→ The task
Repeat the records below exactly.

══ Given data ══

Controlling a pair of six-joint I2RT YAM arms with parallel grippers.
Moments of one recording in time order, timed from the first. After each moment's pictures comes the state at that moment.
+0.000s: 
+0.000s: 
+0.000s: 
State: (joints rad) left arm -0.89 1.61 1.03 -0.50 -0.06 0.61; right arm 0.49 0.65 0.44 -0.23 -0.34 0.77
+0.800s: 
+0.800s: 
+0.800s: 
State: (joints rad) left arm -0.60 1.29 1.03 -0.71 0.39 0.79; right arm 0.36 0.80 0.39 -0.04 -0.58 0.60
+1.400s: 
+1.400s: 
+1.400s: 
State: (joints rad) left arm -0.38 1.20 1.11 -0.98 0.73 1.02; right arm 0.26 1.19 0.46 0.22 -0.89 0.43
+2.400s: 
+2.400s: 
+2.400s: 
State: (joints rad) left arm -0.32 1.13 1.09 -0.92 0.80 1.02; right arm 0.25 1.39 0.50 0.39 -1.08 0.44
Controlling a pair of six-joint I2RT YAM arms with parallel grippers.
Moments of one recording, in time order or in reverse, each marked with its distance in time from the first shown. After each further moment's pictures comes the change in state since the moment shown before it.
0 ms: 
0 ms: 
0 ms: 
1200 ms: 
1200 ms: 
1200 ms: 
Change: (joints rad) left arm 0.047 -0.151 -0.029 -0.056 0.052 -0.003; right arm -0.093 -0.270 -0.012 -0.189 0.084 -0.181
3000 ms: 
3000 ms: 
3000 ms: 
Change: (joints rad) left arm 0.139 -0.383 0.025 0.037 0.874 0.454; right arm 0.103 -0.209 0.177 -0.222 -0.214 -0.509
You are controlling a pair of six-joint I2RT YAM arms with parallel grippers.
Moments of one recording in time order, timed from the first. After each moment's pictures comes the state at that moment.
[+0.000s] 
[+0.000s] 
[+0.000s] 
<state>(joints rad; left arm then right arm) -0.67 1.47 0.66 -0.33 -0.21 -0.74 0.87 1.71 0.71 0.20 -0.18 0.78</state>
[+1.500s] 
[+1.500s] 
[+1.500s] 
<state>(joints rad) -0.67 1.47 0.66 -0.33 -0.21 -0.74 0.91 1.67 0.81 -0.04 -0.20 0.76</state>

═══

→ Expected output
Controlling a pair of six-joint I2RT YAM arms with parallel grippers.
Moments of one recording in time order, timed from the first. After each moment's pictures comes the state at that moment.
+0.000s: 
+0.000s: 
+0.000s: 
State: (joints rad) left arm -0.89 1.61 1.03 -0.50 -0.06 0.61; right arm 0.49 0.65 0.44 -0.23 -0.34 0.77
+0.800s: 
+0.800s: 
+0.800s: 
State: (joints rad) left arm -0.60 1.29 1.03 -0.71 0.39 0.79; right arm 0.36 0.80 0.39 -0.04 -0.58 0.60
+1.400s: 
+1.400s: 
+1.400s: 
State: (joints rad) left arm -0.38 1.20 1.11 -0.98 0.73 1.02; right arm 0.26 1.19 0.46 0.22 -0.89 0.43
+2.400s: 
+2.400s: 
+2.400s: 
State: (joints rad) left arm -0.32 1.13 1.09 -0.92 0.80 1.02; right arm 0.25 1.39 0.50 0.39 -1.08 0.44
Controlling a pair of six-joint I2RT YAM arms with parallel grippers.
Moments of one recording, in time order or in reverse, each marked with its distance in time from the first shown. After each further moment's pictures comes the change in state since the moment shown before it.
0 ms: 
0 ms: 
0 ms: 
1200 ms: 
1200 ms: 
1200 ms: 
Change: (joints rad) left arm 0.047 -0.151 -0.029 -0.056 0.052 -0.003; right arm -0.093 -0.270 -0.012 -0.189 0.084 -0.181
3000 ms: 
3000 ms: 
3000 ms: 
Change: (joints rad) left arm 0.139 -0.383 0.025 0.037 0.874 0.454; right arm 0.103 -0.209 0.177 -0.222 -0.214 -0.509
You are controlling a pair of six-joint I2RT YAM arms with parallel grippers.
Moments of one recording in time order, timed from the first. After each moment's pictures comes the state at that moment.
[+0.000s] 
[+0.000s] 
[+0.000s] 
<state>(joints rad; left arm then right arm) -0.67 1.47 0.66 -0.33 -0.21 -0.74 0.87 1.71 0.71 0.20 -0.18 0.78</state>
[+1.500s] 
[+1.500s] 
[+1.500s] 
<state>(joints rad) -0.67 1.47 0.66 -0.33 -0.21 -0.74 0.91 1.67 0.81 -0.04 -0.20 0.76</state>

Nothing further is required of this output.